## [Problem description]
Would you please return the line containing "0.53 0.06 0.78" and all the lines after it through the end of the records below, unchanged and on their own?

## [Supplied material]
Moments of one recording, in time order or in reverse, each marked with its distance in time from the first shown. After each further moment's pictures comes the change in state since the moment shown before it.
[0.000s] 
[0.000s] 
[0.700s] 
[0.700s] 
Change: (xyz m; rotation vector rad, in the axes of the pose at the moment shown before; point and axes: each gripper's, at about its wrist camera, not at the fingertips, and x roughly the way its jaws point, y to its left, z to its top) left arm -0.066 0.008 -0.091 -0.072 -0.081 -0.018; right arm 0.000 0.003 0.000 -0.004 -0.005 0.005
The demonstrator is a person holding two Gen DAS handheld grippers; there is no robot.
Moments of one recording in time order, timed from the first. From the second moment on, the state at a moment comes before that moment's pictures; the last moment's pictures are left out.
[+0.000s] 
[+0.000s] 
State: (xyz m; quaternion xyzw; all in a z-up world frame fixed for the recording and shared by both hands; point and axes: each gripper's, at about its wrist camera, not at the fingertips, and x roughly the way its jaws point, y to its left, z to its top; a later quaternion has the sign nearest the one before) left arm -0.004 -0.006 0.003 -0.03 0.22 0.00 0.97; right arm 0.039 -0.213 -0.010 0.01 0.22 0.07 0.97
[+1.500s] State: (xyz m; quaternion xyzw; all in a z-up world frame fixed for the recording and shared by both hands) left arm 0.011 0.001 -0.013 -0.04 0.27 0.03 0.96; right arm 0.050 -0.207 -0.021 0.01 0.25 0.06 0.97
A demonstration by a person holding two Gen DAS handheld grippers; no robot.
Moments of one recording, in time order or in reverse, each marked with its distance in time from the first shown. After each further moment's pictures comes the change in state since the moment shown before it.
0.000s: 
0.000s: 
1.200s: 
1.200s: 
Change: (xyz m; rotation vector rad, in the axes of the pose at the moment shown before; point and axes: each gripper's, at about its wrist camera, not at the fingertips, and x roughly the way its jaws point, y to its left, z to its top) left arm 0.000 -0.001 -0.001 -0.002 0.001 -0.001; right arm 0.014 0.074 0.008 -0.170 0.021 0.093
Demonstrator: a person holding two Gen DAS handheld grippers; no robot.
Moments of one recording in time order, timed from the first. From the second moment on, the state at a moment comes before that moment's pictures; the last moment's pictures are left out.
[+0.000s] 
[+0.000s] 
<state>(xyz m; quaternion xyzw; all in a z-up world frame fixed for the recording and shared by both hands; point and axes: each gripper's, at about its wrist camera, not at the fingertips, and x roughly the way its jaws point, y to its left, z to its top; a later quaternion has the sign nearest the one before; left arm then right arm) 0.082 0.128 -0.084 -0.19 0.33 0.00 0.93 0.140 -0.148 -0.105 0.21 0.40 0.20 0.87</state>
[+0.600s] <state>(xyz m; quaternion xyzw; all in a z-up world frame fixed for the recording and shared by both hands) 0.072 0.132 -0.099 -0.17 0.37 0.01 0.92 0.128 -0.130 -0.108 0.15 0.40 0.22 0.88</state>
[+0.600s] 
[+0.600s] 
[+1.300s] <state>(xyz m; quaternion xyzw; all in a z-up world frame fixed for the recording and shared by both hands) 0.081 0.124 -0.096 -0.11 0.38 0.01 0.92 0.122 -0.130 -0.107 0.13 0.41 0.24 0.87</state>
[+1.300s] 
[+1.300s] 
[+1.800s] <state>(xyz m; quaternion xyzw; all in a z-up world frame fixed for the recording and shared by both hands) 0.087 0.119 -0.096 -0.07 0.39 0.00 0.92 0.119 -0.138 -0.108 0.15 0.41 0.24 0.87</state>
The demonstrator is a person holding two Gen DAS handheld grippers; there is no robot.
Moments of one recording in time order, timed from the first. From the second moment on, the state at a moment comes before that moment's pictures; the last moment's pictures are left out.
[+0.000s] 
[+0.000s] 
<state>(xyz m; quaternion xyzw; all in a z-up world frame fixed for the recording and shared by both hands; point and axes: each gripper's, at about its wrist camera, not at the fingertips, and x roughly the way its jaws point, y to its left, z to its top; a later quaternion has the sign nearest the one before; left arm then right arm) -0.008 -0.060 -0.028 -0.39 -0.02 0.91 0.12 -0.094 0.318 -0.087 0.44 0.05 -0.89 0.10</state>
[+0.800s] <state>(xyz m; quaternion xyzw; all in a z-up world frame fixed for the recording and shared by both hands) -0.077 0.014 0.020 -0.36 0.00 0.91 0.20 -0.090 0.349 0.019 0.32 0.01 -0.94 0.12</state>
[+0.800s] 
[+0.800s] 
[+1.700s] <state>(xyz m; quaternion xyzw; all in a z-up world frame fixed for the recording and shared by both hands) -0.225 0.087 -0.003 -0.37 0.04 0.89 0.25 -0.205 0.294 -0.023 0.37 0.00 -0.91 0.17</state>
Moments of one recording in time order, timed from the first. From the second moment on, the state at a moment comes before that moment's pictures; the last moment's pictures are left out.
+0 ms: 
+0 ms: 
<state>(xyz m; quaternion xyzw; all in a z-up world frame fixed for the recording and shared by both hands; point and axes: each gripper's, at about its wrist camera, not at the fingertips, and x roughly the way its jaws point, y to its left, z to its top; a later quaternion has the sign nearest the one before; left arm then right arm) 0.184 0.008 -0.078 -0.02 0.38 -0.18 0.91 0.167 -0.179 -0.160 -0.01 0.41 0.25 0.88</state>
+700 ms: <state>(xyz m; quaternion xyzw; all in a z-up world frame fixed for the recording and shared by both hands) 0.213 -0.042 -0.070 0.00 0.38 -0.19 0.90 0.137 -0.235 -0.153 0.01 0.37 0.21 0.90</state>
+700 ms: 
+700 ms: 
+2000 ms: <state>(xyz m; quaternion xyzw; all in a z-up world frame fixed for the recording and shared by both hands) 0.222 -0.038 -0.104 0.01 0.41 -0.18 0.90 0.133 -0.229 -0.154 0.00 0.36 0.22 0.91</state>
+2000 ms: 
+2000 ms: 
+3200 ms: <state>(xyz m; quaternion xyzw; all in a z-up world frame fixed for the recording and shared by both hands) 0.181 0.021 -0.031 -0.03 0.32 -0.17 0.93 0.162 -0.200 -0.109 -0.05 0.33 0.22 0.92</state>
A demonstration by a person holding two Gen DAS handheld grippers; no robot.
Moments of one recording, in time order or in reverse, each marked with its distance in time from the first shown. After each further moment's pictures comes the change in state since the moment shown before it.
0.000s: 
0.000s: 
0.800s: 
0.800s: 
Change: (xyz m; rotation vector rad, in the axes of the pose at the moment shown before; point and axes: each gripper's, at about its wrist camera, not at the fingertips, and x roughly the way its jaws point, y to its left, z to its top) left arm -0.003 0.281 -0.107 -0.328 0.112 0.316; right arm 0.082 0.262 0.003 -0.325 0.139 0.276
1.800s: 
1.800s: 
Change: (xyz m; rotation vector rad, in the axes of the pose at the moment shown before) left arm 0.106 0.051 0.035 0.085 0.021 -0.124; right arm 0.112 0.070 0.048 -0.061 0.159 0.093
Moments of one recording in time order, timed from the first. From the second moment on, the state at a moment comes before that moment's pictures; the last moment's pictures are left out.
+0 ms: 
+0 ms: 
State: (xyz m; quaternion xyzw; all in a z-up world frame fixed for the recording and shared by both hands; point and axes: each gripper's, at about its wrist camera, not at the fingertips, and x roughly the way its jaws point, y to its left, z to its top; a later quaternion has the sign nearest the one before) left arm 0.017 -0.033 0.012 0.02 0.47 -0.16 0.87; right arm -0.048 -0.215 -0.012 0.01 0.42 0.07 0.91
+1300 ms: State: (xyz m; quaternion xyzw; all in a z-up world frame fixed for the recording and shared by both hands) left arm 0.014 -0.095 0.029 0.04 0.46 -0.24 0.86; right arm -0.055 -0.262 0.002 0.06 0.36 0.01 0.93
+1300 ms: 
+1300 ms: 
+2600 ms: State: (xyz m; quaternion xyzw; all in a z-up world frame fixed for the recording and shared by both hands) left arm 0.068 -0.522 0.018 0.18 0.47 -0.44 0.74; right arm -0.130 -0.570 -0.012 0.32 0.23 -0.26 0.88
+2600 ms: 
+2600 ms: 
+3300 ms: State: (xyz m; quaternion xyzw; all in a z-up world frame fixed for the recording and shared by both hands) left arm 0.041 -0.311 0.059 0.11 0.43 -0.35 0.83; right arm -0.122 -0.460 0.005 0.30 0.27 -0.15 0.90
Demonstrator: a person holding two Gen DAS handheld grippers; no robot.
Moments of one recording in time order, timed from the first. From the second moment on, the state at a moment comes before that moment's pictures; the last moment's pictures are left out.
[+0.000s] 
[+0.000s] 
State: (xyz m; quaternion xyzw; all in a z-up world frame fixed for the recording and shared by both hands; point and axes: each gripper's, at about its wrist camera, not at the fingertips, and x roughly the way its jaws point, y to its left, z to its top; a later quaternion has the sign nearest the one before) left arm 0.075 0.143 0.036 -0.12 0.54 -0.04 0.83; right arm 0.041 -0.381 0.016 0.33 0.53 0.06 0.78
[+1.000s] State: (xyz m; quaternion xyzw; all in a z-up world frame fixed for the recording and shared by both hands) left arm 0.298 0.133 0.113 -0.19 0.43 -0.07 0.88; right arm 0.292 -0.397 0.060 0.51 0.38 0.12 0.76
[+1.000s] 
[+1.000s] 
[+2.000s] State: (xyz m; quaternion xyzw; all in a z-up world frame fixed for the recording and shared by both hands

## [Solution to this exercise]
State: (xyz m; quaternion xyzw; all in a z-up world frame fixed for the recording and shared by both hands; point and axes: each gripper's, at about its wrist camera, not at the fingertips, and x roughly the way its jaws point, y to its left, z to its top; a later quaternion has the sign nearest the one before) left arm 0.075 0.143 0.036 -0.12 0.54 -0.04 0.83; right arm 0.041 -0.381 0.016 0.33 0.53 0.06 0.78
[+1.000s] State: (xyz m; quaternion xyzw; all in a z-up world frame fixed for the recording and shared by both hands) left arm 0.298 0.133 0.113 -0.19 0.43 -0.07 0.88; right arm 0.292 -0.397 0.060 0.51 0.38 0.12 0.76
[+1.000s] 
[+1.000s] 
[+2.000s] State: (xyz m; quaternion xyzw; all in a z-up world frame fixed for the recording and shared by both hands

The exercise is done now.